(Beginning of Available data)
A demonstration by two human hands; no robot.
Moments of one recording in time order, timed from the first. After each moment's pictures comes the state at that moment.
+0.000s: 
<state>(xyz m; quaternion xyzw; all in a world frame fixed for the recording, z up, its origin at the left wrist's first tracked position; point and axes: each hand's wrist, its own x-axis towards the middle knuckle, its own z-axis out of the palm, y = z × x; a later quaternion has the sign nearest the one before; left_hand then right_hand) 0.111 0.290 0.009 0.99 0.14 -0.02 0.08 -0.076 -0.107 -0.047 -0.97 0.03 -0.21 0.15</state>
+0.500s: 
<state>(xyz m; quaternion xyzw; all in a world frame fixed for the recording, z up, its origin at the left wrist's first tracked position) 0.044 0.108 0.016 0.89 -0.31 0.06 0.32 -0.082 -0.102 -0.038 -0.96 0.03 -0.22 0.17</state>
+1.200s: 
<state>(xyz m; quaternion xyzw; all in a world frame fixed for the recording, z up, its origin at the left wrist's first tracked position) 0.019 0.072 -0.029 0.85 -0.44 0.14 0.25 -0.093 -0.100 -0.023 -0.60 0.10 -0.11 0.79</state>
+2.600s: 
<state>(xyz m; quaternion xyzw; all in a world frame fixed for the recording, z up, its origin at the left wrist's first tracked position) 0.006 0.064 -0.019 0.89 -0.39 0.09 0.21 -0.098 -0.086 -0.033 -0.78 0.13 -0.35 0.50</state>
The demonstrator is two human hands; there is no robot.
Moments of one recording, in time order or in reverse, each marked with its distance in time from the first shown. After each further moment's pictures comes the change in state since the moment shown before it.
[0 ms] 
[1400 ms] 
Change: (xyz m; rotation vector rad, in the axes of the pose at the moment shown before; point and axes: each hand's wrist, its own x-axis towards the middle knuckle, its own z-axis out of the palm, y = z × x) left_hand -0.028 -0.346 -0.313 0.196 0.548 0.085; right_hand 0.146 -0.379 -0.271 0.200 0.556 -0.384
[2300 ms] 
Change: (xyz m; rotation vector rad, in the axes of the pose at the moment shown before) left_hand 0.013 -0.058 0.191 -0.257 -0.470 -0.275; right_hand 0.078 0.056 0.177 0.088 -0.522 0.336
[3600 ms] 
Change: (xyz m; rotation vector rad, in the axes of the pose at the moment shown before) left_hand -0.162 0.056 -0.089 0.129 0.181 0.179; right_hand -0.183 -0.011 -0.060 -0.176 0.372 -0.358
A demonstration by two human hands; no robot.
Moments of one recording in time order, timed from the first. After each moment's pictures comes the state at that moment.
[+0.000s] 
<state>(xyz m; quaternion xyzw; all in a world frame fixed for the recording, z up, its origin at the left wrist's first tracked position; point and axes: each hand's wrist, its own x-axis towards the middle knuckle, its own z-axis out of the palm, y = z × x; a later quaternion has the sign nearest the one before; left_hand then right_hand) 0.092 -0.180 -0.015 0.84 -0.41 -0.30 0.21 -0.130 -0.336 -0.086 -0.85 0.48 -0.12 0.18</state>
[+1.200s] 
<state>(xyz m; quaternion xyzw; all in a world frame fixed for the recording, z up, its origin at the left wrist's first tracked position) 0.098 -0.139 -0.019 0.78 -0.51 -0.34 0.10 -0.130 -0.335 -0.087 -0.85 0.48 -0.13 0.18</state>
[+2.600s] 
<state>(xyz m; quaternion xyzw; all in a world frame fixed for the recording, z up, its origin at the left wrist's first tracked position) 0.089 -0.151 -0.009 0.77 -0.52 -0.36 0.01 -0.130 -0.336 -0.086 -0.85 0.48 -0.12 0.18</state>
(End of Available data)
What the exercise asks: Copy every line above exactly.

Result for this task:
A demonstration by two human hands; no robot.
Moments of one recording in time order, timed from the first. After each moment's pictures comes the state at that moment.
+0.000s: 
<state>(xyz m; quaternion xyzw; all in a world frame fixed for the recording, z up, its origin at the left wrist's first tracked position; point and axes: each hand's wrist, its own x-axis towards the middle knuckle, its own z-axis out of the palm, y = z × x; a later quaternion has the sign nearest the one before; left_hand then right_hand) 0.111 0.290 0.009 0.99 0.14 -0.02 0.08 -0.076 -0.107 -0.047 -0.97 0.03 -0.21 0.15</state>
+0.500s: 
<state>(xyz m; quaternion xyzw; all in a world frame fixed for the recording, z up, its origin at the left wrist's first tracked position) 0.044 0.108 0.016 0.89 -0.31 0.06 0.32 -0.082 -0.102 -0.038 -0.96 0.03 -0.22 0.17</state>
+1.200s: 
<state>(xyz m; quaternion xyzw; all in a world frame fixed for the recording, z up, its origin at the left wrist's first tracked position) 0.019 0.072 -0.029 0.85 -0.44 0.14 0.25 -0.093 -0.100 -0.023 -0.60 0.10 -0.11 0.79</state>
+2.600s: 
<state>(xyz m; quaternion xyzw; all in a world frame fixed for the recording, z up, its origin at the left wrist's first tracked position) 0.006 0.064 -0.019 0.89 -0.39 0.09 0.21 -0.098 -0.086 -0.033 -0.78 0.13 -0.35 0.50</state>
The demonstrator is two human hands; there is no robot.
Moments of one recording, in time order or in reverse, each marked with its distance in time from the first shown. After each further moment's pictures comes the change in state since the moment shown before it.
[0 ms] 
[1400 ms] 
Change: (xyz m; rotation vector rad, in the axes of the pose at the moment shown before; point and axes: each hand's wrist, its own x-axis towards the middle knuckle, its own z-axis out of the palm, y = z × x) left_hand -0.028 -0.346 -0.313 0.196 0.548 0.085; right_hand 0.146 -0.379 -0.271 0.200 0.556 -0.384
[2300 ms] 
Change: (xyz m; rotation vector rad, in the axes of the pose at the moment shown before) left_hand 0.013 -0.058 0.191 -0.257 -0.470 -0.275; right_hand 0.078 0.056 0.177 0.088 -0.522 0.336
[3600 ms] 
Change: (xyz m; rotation vector rad, in the axes of the pose at the moment shown before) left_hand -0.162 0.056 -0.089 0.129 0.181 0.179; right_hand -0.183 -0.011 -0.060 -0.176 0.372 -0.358
A demonstration by two human hands; no robot.
Moments of one recording in time order, timed from the first. After each moment's pictures comes the state at that moment.
[+0.000s] 
<state>(xyz m; quaternion xyzw; all in a world frame fixed for the recording, z up, its origin at the left wrist's first tracked position; point and axes: each hand's wrist, its own x-axis towards the middle knuckle, its own z-axis out of the palm, y = z × x; a later quaternion has the sign nearest the one before; left_hand then right_hand) 0.092 -0.180 -0.015 0.84 -0.41 -0.30 0.21 -0.130 -0.336 -0.086 -0.85 0.48 -0.12 0.18</state>
[+1.200s] 
<state>(xyz m; quaternion xyzw; all in a world frame fixed for the recording, z up, its origin at the left wrist's first tracked position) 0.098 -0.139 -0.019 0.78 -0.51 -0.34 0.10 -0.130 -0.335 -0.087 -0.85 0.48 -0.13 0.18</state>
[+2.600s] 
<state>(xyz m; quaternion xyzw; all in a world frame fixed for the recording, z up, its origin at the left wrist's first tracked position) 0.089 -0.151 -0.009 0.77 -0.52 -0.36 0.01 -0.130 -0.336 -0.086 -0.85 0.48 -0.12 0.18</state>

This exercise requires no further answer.